**Instructions for the task**
For every line below, output the text exactly and leave out images.

**Input data**
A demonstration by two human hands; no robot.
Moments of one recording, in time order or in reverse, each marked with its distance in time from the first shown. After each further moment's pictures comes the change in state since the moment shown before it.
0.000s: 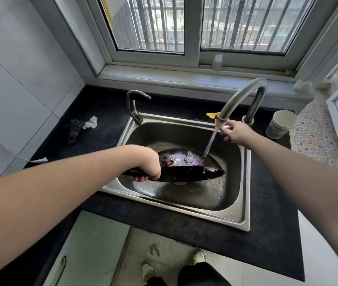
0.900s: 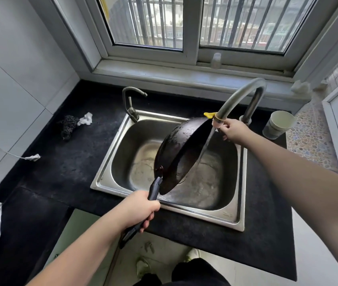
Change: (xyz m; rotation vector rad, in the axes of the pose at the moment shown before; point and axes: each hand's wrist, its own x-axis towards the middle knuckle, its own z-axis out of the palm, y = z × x) left_hand -0.013 -0.033 0.116 -0.911 0.083 0.252; right_hand -0.010 -0.018 -0.007 -0.130 0.001 -0.015
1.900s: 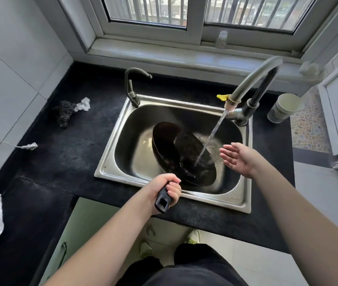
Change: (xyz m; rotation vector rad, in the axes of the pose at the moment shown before) left_hand 0.058 -0.012 0.013 -1.187 -0.518 -0.553; right_hand -0.092 0.024 0.071 1.138 -0.059 0.696
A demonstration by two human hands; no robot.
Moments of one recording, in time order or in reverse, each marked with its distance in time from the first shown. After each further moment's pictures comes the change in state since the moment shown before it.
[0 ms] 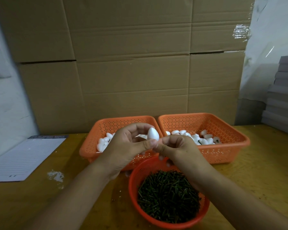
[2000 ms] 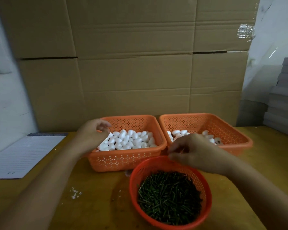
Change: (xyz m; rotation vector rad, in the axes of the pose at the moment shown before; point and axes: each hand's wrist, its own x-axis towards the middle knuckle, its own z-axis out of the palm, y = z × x) left_hand 0.027 -0.023 -0.105 0.718 0.358 -0.180; right_hand 0.018 -0.003 -0.052 -0.801 -0.247 -0.095
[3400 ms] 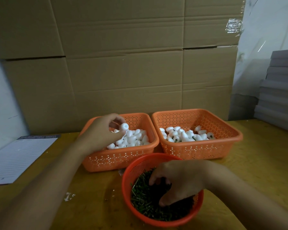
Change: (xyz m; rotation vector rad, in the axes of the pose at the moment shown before) left_hand 0.011 0.019 0.030 0.049 -0.153 0.323; right_hand -0.008 -0.012 0.027 -0.288 -0.600 -0.029
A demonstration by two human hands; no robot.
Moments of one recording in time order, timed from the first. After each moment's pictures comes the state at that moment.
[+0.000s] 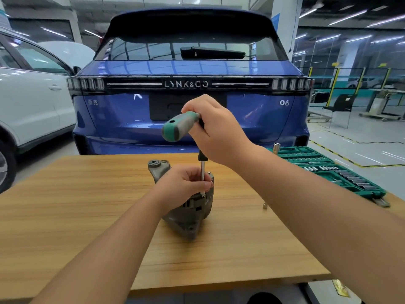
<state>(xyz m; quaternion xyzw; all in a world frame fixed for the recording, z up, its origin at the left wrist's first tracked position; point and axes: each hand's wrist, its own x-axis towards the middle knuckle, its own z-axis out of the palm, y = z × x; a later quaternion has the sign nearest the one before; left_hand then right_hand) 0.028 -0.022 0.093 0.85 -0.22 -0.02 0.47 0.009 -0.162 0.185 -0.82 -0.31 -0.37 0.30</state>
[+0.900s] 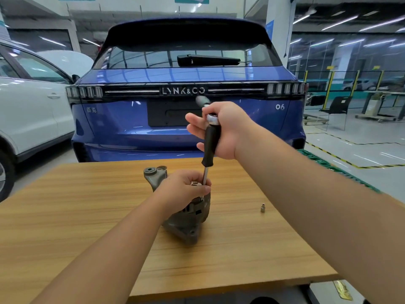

**Response to the task**
A demonstration by two human hands; no robot.
Moments of one recording, in time order or in reverse, each marked with its distance in time from the first shown. After each further moment's pictures comes the change in state since the moment shown before it.
0.000s: 
0.900s: 
Change: (xyz m; rotation vector rad, in the axes of the pose at the moment shown before; point and axes: each hand's wrist, its own x-axis towards the middle knuckle, its own z-axis out of the palm, y = z × x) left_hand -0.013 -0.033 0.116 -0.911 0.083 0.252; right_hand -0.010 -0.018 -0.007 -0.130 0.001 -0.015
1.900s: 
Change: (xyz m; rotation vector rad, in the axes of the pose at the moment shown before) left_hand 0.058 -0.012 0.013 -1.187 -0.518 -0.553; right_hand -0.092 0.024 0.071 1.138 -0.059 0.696
A demonstration by two human hands; no robot.
Moments of one recording, in time order or in reverse, each marked with its distance in time from the first shown. After each further moment's pictures comes the change in state since the moment shown before it.
[0 ms] 
[2000 ms] 
Change: (xyz m; rotation vector rad, in the axes of the pose at the moment shown before; point and axes: each hand's wrist, its own x-axis towards the middle knuckle, its own z-axis out of the palm, y = z × x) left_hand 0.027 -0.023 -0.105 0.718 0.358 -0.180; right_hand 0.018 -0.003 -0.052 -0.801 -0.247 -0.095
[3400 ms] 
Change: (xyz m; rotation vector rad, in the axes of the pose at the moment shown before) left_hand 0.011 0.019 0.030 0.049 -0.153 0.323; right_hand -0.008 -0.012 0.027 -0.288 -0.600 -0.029
A demonstration by two human hands; no robot.
Moments of one recording in time order, timed from the first. After each moment's pictures comes the state at that moment.
[+0.000s] 
<state>(xyz m; quaternion xyzw; all in a world frame fixed for the recording, z up, its origin at the left wrist's first tracked position; point and axes: each hand's wrist, its own x-axis towards the middle knuckle, its own z-axis out of the palm, y = z × x; a later quaternion has the sign nearest the one before; left_hand then right_hand) 0.028 -0.022 0.093 0.85 -0.22 -0.02 0.47 0.009 -0.162 0.185 -0.82 -0.31 -0.37 0.30</state>
[+0.900s] 

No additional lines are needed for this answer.